Elizabeth Costello : I believe in what does not bother to believe in me.──J. M. Coetzee

2011/11/21

プラムステッドとコンスタンシア──ケープタウン日記(6)

今朝のケープタウンの空は半分はれで、半分くもり。テーブルマウンテンは分厚い雲のおおわれて見えない。でも、風の街ケープタウンではあっというまに天気が変わる。雨と晴れと曇りが、風に追い立てられるように、交互に、めまぐるしく入れ替わる。ちょっとした雨に傘をさす人はいない。

 昨日(11月20日/日曜日)は、少年ジョンがヴスターからケープタウンに引っ越して住んだ通りや、汽車に乗ってカレッジに通ったプラムステッド駅などを訪ねた。
 大学に入って、親友ポールと夜通し歩いて、ポールの実家のある海辺の街へ行った話が『Youth』の最初あたりに出てくるが、そのセント・ジェームズへも足をのばした。フォールス湾を見下ろすようにして、バルコニーつきのきれいな家が建ちならんでいた。

『Summertime』に出てくるトカイ通りも車で走ってみた。たしかに幅の広い大きな通りで、高速道路からおりた警察のヴァンがポルスモア刑務所まで通ったところ、いまも通るところだ。
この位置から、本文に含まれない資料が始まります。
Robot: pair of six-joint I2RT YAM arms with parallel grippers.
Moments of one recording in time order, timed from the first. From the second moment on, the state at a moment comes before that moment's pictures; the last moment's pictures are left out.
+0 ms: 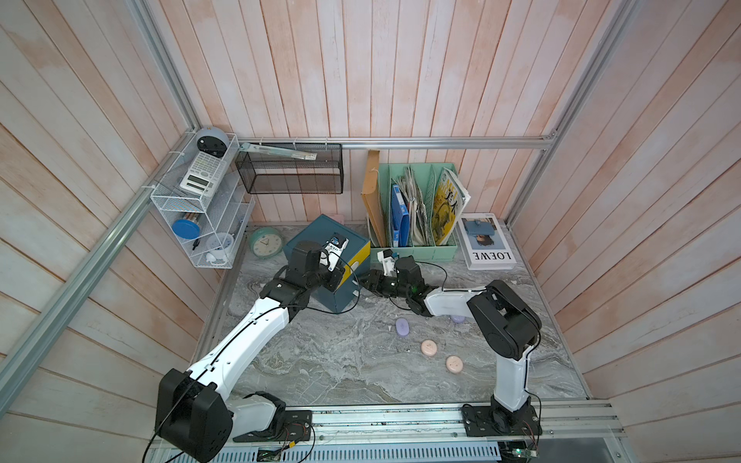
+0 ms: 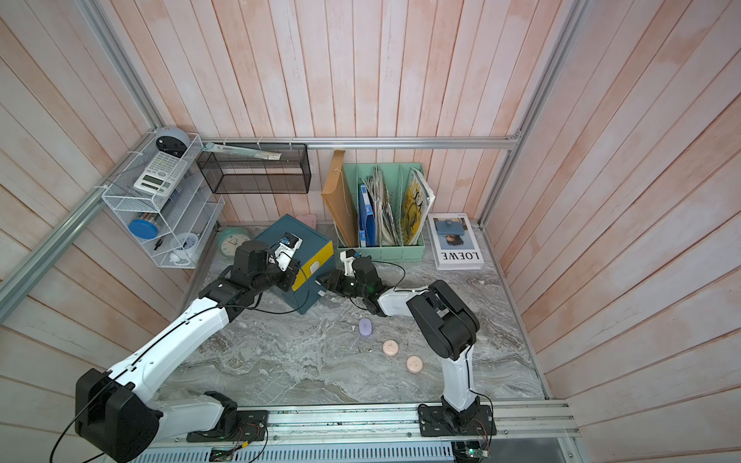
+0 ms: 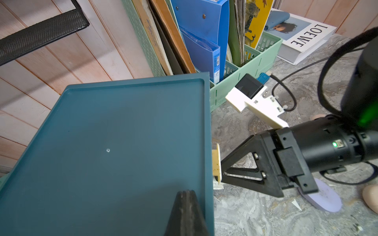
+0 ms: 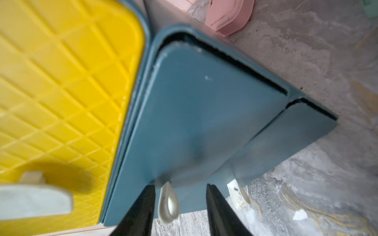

 これでクッツェー作品に出てくる場所で見たいところはほぼまわったので、ちょうど帰り道だったこともあって、コンスタンシアのワイナリーを見学! 5種類ほどテイスティングをしてみた。

 セントヘレナに流されたナポレオンが買い占めて、毎日のように飲んだといわれる極上のワインをつくっているところである。このワイン、以前このブログでも紹介したボードレールの『悪の華』におさめられた詩編「されど満たされぬまま/ SED NON SATIATA」に「コンスタンスの葡萄酒より、阿片より、ニュイの葡萄酒より/愛がパヴァーヌを舞う、おまえの口の妙薬が好きだ」と詠われたもので、19世紀からすでにヨーロッパでは名高いワインだったことがわかる。

 写真は上から、プラムステッド駅、ポルスモア刑務所の標識、フロート・コンスタンシアのブドウ畑。